_WHAT THE EXERCISE ASKS_.
All of the data below should be printed again exactly, pictures excluded.

..............................

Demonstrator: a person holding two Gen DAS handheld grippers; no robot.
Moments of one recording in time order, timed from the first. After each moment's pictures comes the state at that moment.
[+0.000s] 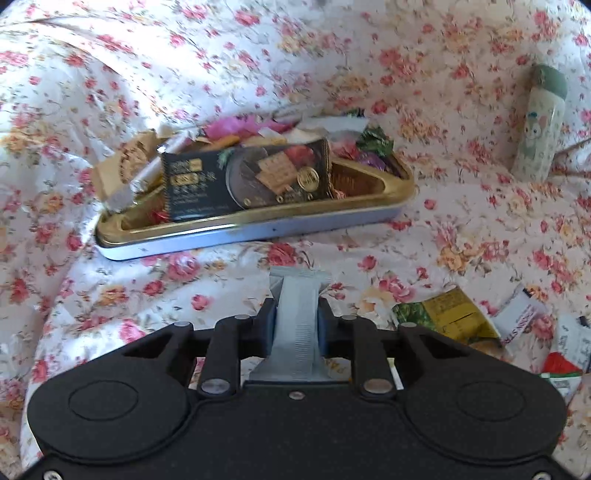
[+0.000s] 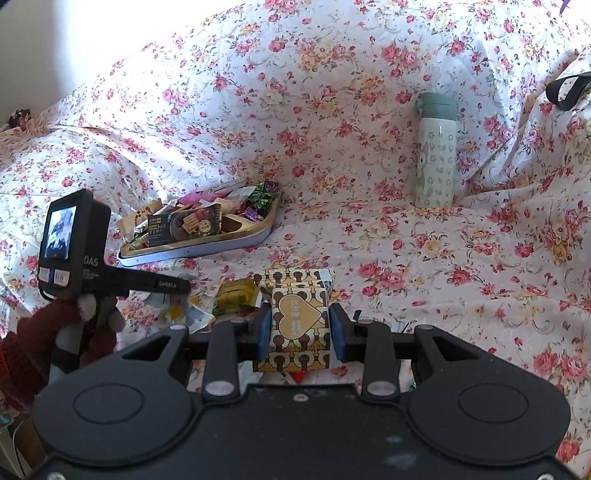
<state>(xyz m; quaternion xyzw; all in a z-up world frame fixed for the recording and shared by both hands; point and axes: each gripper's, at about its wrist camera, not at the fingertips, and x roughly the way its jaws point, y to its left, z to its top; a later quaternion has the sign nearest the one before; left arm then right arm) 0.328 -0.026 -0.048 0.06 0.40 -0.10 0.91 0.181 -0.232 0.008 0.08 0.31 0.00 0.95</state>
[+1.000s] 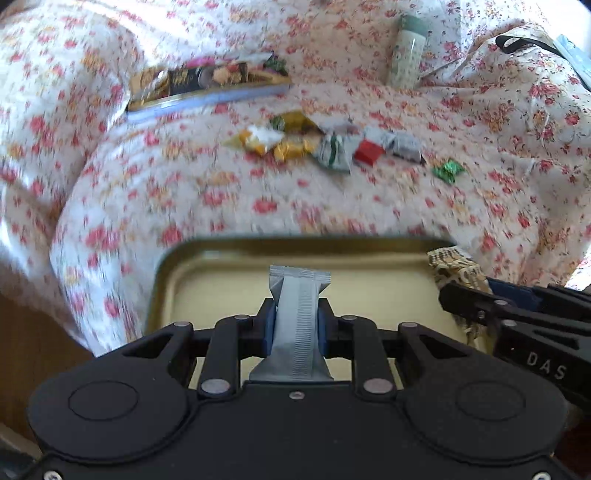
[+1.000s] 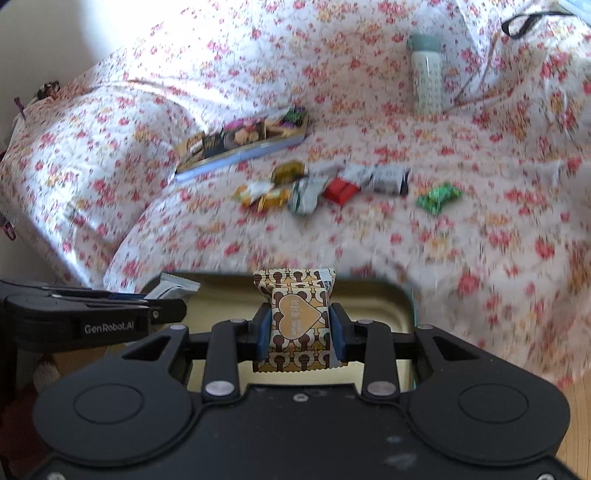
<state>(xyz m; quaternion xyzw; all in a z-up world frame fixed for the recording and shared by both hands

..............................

_SOLVED PROBLEM_.
Demonstrator: a person holding two Gen DAS handheld grippers; no robot.
Moments of one recording in time order, timed from the first. After each moment's pictures comes the state at that moment.
[+0.000s] 
[+0.000s] 
<state>(xyz m; quaternion xyzw; all in a z-up world frame fixed for the recording and shared by both hands; point and axes: each gripper's, at about its wrist camera, not at the fingertips, and x roughly the way its jaws point, y to its left, z to its top; a later quaternion has the sign nearest the one before; left arm then right arm) 0.328 -0.026 -0.048 0.06 0.40 -0.10 0.91 0.181 -0.232 0.008 0.08 0.31 0.00 0.95</state>
[+1.000s] 
[+1.000s] 
<state>(xyz m; quaternion xyzw; all in a z-up world frame fixed for the recording and shared by both hands

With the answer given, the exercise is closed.